— Ты во мне, — произношу одними губами, — во мне.

Мы раскачиваемся очень быстро — и если хоть на мгновение прерваться, то я завизжу, — но надо еще быстрее.

Жаром хрипов и рыков Везувий добирается до моей ушной раковины:

— Ты мне погибель, — толчки усиливаются и ожесточаются, — ты мне… Ты пришла, и посмотри… — Он отплевывается от моих волос и теперь ловит мои выдохи губами. — Ты зовешь меня.

— Везувий, — выдавливаю обрывками и запускаю ногти в кожу на его затылке.

Он сокрушенно закрывает глаза, и мы обоюдно срываемся на стоны, когда член во мне начинает двигаться быстрее и глубже.

— Ты меня во сне преследуешь. Снишься мне, — он вцеловывает каждое слово в меня, а я мотаю головой. — Тебе никто так хорошо не сделает. Надя, никто. Только я.

Везувий шепчет мне это и в шею, и в щеку, и оставляет следы слюны на висках. Я зову его, не в состоянии остановиться.

— Это ведь не сон? Не сон! -- сцепляет он зубы, и я тут же успокаиваю его ладонями.

Свет электролампы над потолком бьет прямо в глаза, но я ничего не вижу, кроме фрагментов смуглой кожи.

— Ты… — совсем бессвязно повторяет он, когда я начинаю хныкать в преддверии вспышки экстаза, — ты… Обопрись. Только я, Надя. Дай мне губы, — шепчет Везувий. — Целуй меня, меня!

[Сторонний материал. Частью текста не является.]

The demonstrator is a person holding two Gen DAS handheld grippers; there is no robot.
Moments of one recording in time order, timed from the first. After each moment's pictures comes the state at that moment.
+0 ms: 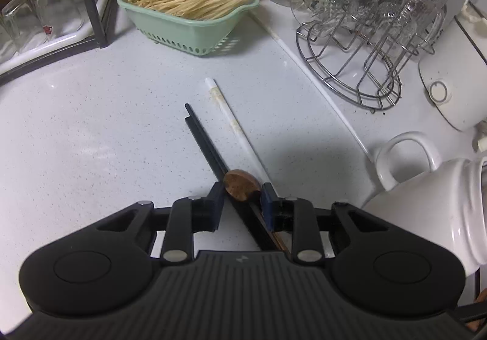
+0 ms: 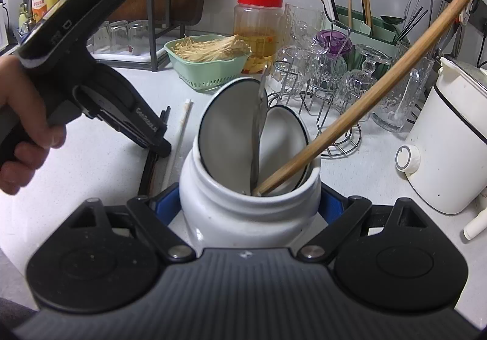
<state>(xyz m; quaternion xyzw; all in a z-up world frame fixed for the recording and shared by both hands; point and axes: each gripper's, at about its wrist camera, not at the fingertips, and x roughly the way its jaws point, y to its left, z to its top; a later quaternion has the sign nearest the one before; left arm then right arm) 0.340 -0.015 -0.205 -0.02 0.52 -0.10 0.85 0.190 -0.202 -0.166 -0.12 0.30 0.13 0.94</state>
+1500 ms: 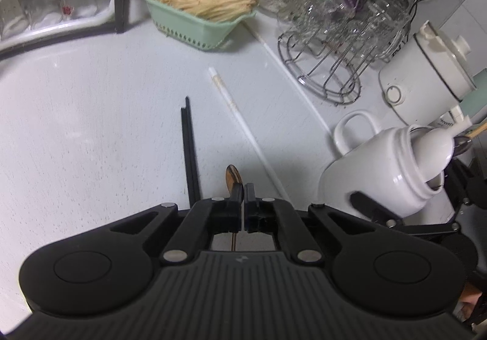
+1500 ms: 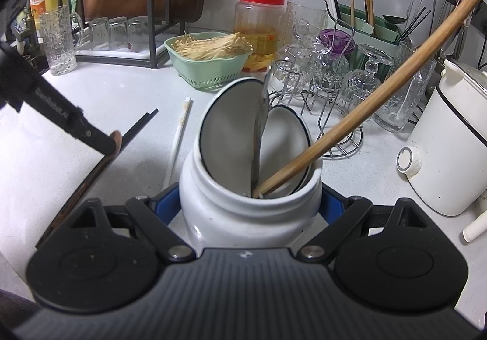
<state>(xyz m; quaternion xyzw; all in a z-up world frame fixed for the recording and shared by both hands) 0.283 0.027 -0.171 -0.09 0.51 -0.15 0.84 0.195 -0.196 -0.165 -0.12 0.31 0.13 0.93</state>
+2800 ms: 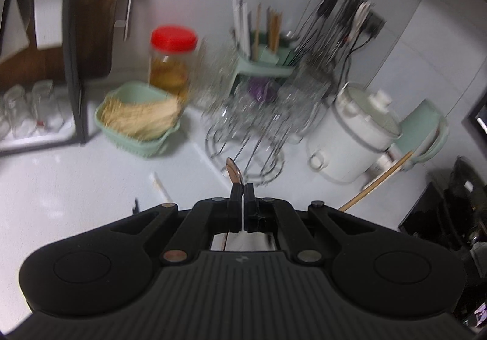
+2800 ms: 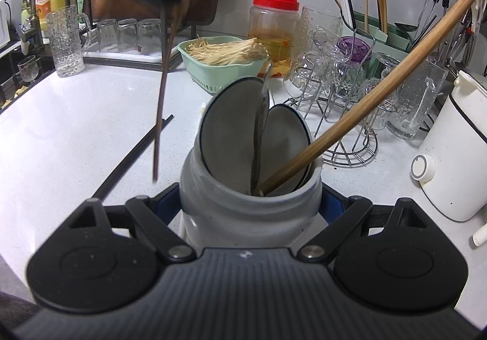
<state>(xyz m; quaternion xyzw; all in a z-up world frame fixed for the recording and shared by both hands) 0.264 -0.005 -0.037 -0.08 0.38 -0.23 0.89 0.194 -0.173 -0.166 -0.12 0.30 0.14 0.94</state>
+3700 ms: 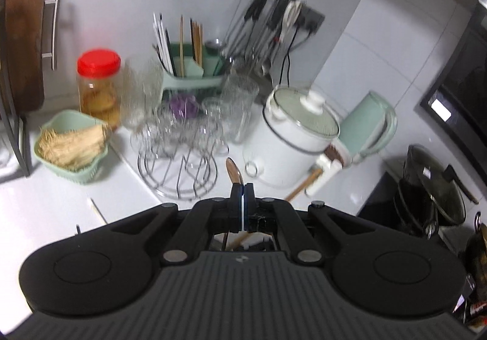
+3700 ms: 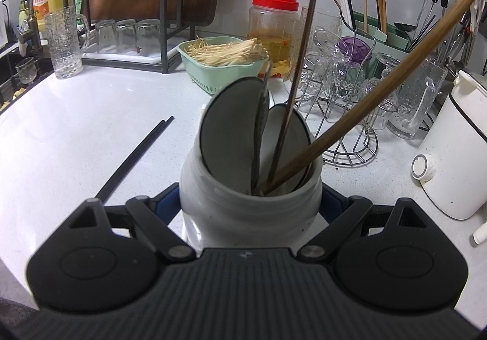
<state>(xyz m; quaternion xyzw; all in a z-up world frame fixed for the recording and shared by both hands) 0.253 -0.063 -0.010 -0.07 0.37 -0.32 0.87 0.194 -0.170 -0.167 -0.12 0.30 0.13 0.94</state>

Когда все в теле остается выжженным удовольствием, я зажмуриваюсь с такой силой, что пытаюсь ладонью прикрывать еще и веки.

Зубы цепляют кожу моей руки, и, впиваясь укусом в мякоть у моего запястья, Везувий заходится надсадными выдохами и вздрагивает.

— Так хорошо, — вырывается у меня, — приятно.

Мы продолжаем слегка покачиваться, хотя все закончилось. Его губы дергают мои, иногда потягивая мякоть рта вниз и слизывая короткие поцелуи.

Пульс чувствую всем телом, а руки кажутся ватными, когда сжимаю лицо напротив в ладонях.

Везувий не отстраняется, а вдавливает меня в себя сильнее.

— Приятно? — обрывается его голос.

— Невероятно, — шепчу я.

— Невероятно, — кивает он невпопад, и целует меня заторможено и неуверенно. Но еще и ласково, выуживая из моего рта невнятные звуки, больше напоминающие поскуливания.

— Надя, — грудным голосом повторяет Везувий.

Я отзываюсь взглядом, и черные глаза, застывшие и увеличившиеся, словно обнажают какую-то часть его, и осознать умом ее невозможно.

Лишь после короткого поворота головы, он начинает выскальзывать из меня, и я в панике хватаюсь за плечи.

— Надя, — мучительно тихо проговаривает Везувий.

Мой поцелуй не должен быть робким, но по-другому не получается. Со стоном Везувий утягивает меня в водоворот беспамятства — наши губы поедают друг друга, толкаясь и лаская кожу.

— Останусь в тебе. Не могу. Не могу выйти, — неожиданного грубо говорит он.

— Останься, — таким осипшим голосом требую, что сама себя не узнаю.

— Надо. — На мгновение ладони сжимают мои волосы до боли. — Надо. Нет! — практически рявкает он.

Я даже не предпринимаю попытки выпрямиться, когда Везувий отпускает меня. Не вижу, как он поправляет одежду, и не слышу, как открывается дверь.

Его пальцы касаются моей ноги напоследок. Я знаю, что он задерживается на пару секунд, потому что именно столько мое горло беззвучно выдерживает спазм.

Я тоже не закрываю дверь, когда выхожу из переговорной.

Я не оборачиваюсь, когда дохожу до выхода-карусели в начале фойе.

И не оглядываюсь, когда шум улицы детонирует в ушах, обрушиваясь на меня реальностью холодного позднего вечера.

Лед растаял перед парадным входом отеля, но некоторые сугробы намереваются пережить и весну. Оранжевые блики машинных фар перекрывают яркостью неоновые вывески на противоположной стороне проспекта.